Golf Code Redressed
Golfers who show up this month at Montauk Downs State Park wearing T-shirts without collars or cutoff shorts have a big surprise coming. As of next spring, they are being warned, New York State plans to institute a required dress code at all its public golf courses. On Long Island, besides Montauk Downs, Sunken Meadow and Bethpage State Parks will be affected.
No longer will tank tops, cutoff or "muscle" shirts, halters, short shorts or running shorts, torn pants, or work boots be considered "proper attire" on the course, and any duffer so clad will not be allowed to play.
According to Edward Wankel of the Long Island State Park and Recreation Commission, the new policy is not really new, it's just being newly enforced.

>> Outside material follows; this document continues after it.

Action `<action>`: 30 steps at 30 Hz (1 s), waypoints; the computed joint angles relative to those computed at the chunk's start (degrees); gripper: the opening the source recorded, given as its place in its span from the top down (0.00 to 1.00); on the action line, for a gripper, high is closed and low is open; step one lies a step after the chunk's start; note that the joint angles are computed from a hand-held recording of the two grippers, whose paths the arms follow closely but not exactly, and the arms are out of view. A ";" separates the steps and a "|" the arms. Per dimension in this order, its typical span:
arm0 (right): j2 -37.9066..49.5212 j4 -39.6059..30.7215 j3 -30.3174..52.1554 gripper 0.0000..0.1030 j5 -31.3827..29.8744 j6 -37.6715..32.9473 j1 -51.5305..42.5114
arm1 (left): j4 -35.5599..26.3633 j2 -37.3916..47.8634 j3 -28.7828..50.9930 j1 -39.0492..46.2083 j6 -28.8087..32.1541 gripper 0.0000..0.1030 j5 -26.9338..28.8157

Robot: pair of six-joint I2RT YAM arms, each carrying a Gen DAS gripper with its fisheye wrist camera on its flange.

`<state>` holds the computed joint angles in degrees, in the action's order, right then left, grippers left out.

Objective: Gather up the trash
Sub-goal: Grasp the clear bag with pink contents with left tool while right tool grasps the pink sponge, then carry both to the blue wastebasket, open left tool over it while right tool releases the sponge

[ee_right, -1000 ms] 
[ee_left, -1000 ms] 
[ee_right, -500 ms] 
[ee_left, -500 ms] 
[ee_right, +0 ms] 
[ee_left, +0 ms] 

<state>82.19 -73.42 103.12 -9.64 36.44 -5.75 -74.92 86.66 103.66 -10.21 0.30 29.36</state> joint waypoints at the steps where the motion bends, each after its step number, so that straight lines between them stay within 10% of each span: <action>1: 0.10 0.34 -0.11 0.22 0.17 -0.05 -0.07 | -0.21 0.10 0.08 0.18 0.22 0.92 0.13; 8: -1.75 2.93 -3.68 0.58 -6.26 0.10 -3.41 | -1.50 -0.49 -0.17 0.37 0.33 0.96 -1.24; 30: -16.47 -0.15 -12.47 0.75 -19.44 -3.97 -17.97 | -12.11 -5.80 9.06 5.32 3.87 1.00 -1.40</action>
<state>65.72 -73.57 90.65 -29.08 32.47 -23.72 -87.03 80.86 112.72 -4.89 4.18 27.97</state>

Similar restrictions have been in effect at county parks, including Indian Island in Riverhead, for three years, having been imposed by the self same Mr. Wankel during his tenure as Suffolk Parks Commissioner.
What's going on? The state, or at least Mr. Wankel, is trying to legislate taste, good or otherwise, and moving into a realm where it simply doesn't belong.
John Updike, musing in his latest book, "Golf Dreams," upon "Golf As a Game of the People," writes of "the daily mob, costumed in tank tops and cut-offs, sneakers and baseball hats." The "mob," says the Pulitzer Prize-winning author, "leaves the rough downtrodden and turns grass tees into dust bowls."
But the barbs, it turns out, are chiefly tongue-in-cheek. Comes the stinger:
"What a harvest of pleasure springs from acres so democratically exploited!"
When push comes to shove, or in this case putt to cup, what's really important is not what golfers wear but how they behave. In that, golf is just like any other game. In fact, it's just like life.